> **PROBLEM**: All entries below must be given again exactly as they stand.

PROVIDED RECORDS: Begin

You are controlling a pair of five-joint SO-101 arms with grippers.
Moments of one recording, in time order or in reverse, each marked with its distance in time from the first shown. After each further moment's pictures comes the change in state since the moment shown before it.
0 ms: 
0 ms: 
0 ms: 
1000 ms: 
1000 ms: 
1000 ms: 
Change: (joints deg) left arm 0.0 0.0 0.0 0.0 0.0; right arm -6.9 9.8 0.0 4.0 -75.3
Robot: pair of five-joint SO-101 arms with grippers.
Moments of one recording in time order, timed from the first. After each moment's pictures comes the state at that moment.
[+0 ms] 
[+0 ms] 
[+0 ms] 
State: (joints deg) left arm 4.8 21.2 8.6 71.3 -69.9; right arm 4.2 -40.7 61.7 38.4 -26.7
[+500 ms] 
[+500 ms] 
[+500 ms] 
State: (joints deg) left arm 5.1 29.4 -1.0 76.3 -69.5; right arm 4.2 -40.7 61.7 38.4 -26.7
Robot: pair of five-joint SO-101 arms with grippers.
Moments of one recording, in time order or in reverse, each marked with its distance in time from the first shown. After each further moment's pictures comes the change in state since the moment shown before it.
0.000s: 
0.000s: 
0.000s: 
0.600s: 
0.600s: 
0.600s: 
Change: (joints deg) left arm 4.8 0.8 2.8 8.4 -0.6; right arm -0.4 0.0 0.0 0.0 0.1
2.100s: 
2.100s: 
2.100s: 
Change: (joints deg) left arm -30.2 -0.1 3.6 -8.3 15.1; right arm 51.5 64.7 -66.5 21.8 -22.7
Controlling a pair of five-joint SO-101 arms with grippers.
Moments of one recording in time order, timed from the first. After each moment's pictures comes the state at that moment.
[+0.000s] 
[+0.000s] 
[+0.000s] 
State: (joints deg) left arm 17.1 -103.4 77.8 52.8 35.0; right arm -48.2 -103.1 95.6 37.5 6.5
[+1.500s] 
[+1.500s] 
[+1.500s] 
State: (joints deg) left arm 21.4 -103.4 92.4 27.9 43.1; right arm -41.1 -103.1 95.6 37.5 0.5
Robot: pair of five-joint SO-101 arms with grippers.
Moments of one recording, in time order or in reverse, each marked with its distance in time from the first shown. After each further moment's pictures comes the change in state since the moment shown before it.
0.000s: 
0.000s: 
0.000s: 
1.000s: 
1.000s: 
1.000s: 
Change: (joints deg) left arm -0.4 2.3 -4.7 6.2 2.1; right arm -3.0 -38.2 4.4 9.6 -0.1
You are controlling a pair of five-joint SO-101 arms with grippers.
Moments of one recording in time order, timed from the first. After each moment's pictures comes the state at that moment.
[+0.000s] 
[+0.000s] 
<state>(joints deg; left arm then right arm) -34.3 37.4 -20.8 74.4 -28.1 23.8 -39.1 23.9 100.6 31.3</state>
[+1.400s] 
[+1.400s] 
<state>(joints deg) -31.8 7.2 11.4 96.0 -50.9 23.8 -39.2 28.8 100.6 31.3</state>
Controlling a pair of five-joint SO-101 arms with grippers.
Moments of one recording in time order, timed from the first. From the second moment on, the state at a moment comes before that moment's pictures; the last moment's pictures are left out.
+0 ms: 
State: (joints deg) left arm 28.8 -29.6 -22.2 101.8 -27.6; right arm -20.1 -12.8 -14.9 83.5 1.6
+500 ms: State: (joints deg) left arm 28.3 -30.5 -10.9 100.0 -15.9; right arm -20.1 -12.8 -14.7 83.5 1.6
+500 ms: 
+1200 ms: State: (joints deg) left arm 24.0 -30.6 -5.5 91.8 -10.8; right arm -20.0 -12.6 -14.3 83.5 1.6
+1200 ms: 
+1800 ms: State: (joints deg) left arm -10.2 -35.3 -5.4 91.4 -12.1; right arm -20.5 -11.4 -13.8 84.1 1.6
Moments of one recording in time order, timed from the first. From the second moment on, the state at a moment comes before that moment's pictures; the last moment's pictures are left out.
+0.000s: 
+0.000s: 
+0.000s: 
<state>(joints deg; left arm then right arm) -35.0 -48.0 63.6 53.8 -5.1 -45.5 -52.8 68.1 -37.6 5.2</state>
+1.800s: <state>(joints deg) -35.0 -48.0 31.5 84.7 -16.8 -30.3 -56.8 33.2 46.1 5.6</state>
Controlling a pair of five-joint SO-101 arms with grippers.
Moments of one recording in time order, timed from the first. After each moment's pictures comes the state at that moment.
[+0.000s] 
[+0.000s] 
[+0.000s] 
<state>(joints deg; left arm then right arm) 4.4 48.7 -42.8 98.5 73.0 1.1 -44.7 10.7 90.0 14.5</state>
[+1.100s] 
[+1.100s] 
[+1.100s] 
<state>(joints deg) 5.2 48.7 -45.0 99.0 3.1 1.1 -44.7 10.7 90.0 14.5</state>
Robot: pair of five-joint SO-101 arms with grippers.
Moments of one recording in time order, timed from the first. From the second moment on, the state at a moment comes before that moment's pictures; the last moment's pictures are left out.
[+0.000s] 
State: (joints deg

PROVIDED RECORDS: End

> **SOLVED EXERCISE**:
You are controlling a pair of five-joint SO-101 arms with grippers.
Moments of one recording, in time order or in reverse, each marked with its distance in time from the first shown. After each further moment's pictures comes the change in state since the moment shown before it.
0 ms: 
0 ms: 
0 ms: 
1000 ms: 
1000 ms: 
1000 ms: 
Change: (joints deg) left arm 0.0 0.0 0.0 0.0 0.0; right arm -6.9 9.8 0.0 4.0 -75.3
Robot: pair of five-joint SO-101 arms with grippers.
Moments of one recording in time order, timed from the first. After each moment's pictures comes the state at that moment.
[+0 ms] 
[+0 ms] 
[+0 ms] 
State: (joints deg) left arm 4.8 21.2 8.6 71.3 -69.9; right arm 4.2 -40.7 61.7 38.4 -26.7
[+500 ms] 
[+500 ms] 
[+500 ms] 
State: (joints deg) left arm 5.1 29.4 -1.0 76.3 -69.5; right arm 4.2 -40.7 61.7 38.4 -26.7
Robot: pair of five-joint SO-101 arms with grippers.
Moments of one recording, in time order or in reverse, each marked with its distance in time from the first shown. After each further moment's pictures comes the change in state since the moment shown before it.
0.000s: 
0.000s: 
0.000s: 
0.600s: 
0.600s: 
0.600s: 
Change: (joints deg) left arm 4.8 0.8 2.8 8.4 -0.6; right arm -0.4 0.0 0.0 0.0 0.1
2.100s: 
2.100s: 
2.100s: 
Change: (joints deg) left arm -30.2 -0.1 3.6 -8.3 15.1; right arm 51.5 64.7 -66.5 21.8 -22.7
Controlling a pair of five-joint SO-101 arms with grippers.
Moments of one recording in time order, timed from the first. After each moment's pictures comes the state at that moment.
[+0.000s] 
[+0.000s] 
[+0.000s] 
State: (joints deg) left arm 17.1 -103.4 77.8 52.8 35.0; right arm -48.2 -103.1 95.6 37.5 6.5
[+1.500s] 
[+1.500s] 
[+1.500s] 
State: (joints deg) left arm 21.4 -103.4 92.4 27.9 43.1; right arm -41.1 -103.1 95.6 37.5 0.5
Robot: pair of five-joint SO-101 arms with grippers.
Moments of one recording, in time order or in reverse, each marked with its distance in time from the first shown. After each further moment's pictures comes the change in state since the moment shown before it.
0.000s: 
0.000s: 
0.000s: 
1.000s: 
1.000s: 
1.000s: 
Change: (joints deg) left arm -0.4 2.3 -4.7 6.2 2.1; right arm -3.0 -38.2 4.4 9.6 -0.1
You are controlling a pair of five-joint SO-101 arms with grippers.
Moments of one recording in time order, timed from the first. After each moment's pictures comes the state at that moment.
[+0.000s] 
[+0.000s] 
<state>(joints deg; left arm then right arm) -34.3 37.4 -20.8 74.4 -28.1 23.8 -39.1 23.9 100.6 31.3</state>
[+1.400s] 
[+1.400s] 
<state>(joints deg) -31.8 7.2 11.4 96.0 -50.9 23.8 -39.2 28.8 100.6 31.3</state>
Controlling a pair of five-joint SO-101 arms with grippers.
Moments of one recording in time order, timed from the first. From the second moment on, the state at a moment comes before that moment's pictures; the last moment's pictures are left out.
+0 ms: 
State: (joints deg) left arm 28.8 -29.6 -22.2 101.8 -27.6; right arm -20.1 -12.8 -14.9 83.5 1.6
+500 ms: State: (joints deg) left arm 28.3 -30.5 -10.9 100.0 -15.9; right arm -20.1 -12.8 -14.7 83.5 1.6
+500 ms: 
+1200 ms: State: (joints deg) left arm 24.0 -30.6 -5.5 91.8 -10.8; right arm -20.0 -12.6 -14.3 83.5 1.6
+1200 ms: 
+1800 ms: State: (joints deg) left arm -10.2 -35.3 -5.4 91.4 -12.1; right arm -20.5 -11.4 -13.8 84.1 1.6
Moments of one recording in time order, timed from the first. From the second moment on, the state at a moment comes before that moment's pictures; the last moment's pictures are left out.
+0.000s: 
+0.000s: 
+0.000s: 
<state>(joints deg; left arm then right arm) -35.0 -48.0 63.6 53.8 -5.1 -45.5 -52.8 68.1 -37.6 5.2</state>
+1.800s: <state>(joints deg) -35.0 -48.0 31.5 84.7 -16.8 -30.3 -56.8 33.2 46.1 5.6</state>
Controlling a pair of five-joint SO-101 arms with grippers.
Moments of one recording in time order, timed from the first. After each moment's pictures comes the state at that moment.
[+0.000s] 
[+0.000s] 
[+0.000s] 
<state>(joints deg; left arm then right arm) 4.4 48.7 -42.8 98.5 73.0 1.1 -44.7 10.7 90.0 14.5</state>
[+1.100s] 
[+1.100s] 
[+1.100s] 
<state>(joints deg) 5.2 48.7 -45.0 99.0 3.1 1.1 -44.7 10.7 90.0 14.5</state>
Robot: pair of five-joint SO-101 arms with grippers.
Moments of one recording in time order, timed from the first. From the second moment on, the state at a moment comes before that moment's pictures; the last moment's pictures are left out.
[+0.000s] 
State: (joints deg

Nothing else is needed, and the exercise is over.